"The club under Mr Duffen spent money it didn't have," added Pearson. "The prospect of relegation should not need to be the doomsday scenario that everyone currently discusses and worries about.
"The financial planning just needed a bit of basic strategy and common sense applying to it back in summer 2008 and even more so when the team survived on the last day of the season in 2009.
"In my personal opinion the decisions made by Mr Duffen at that point were extremely short-sighted."
Duffen issued a statement saying Hull had "one of the lowest squad wage bills in the Premier League and amongst the lowest levels of debt".
He added: "Hull City Football Club have been on an amazing journey over the past four years. The Tigers have travelled from the brink of Championship relegation to Premier League promotion via their first ever Wembley appearance.
"The successes were not achieved through financial muscle but through partnership, ambition, team spirit, collective positive attitude and a stubborn refusal to fail.
Duffen spent just over two years in charge of the Tigers
"I firmly believe that if those qualities remain at the club then Hull City have every chance of playing a third season in the Premier League and I wish them well."
Duffen took over from Pearson in June 2007 and led Hull into the top flight but he resigned in October 2009 with Pearson subsequently resuming his role at the club.
In January, Pearson claimed insufficient care had been taken over transfers and deals and launched legal proceedings against Duffen.
Duffen denied all the allegations against him at a preliminary hearing at the High Court and the two parties eventually settled out of court.
Hull are embroiled in a relegation battle and speaking to supporters through the match programme Pearson explained why Premier League survival was so important.

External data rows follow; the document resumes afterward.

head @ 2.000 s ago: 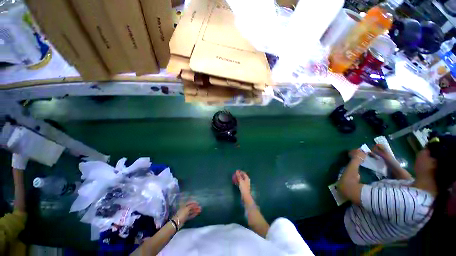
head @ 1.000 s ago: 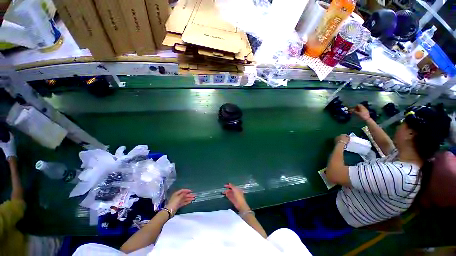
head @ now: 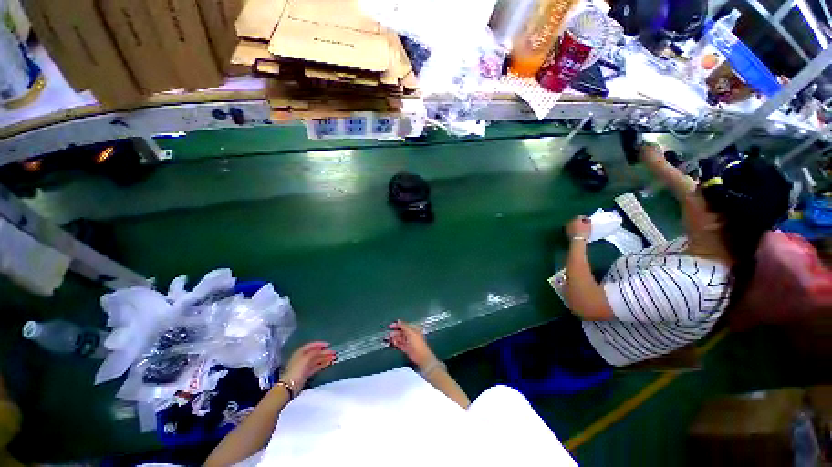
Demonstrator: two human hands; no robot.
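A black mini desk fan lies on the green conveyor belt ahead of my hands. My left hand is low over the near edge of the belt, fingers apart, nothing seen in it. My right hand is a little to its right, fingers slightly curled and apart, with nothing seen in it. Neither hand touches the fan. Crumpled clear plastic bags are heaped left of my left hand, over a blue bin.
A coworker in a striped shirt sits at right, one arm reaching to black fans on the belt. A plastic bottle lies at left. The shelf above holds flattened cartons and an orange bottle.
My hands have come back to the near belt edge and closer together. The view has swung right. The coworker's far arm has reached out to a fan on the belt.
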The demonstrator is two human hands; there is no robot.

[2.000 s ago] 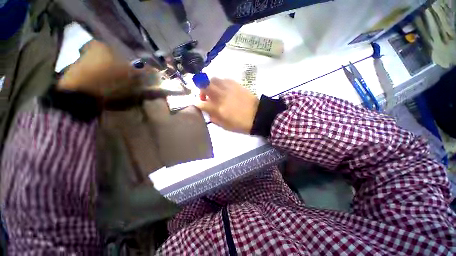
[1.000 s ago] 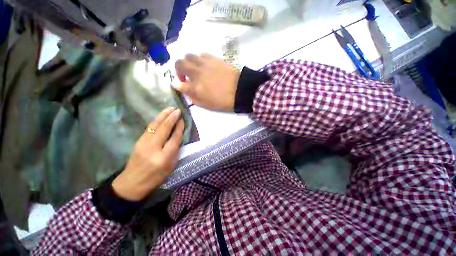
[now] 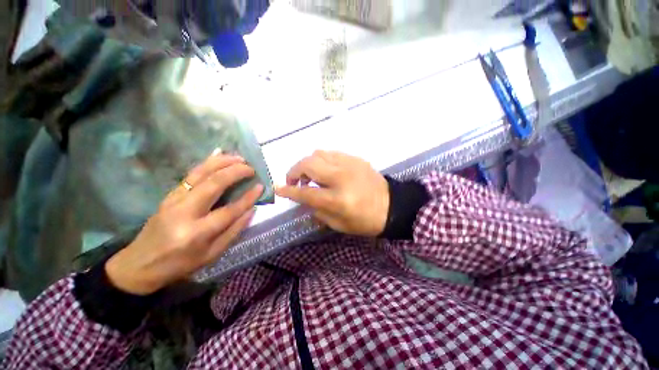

He wrote: "The problems which were apparent throughout 2009 should have been at the forefront of the summer transfer and business dealings. Instead, the wage bill was increased even further.
"The safety valve of pragmatic realism was cut off.
"This is not ambition or 'giving it a go' or 'living the dream', it is, in my personal view, poor business sense.
"Just under £6m spent on agents' fees in two years and the deal breakdown and size of agent payments is abhorrent. A wage bill of just under £40m when the club turnover is £50m in the Premier League.
"These figures, added to the significant transfer fees owed, clearly show that the maths don't add up."
At the time of Duffen's departure from Hull, a formal statement said the club wished "to express its gratitude to Paul for his outstanding contribution as chairman during a period of unprecedented success for Hull City AFC".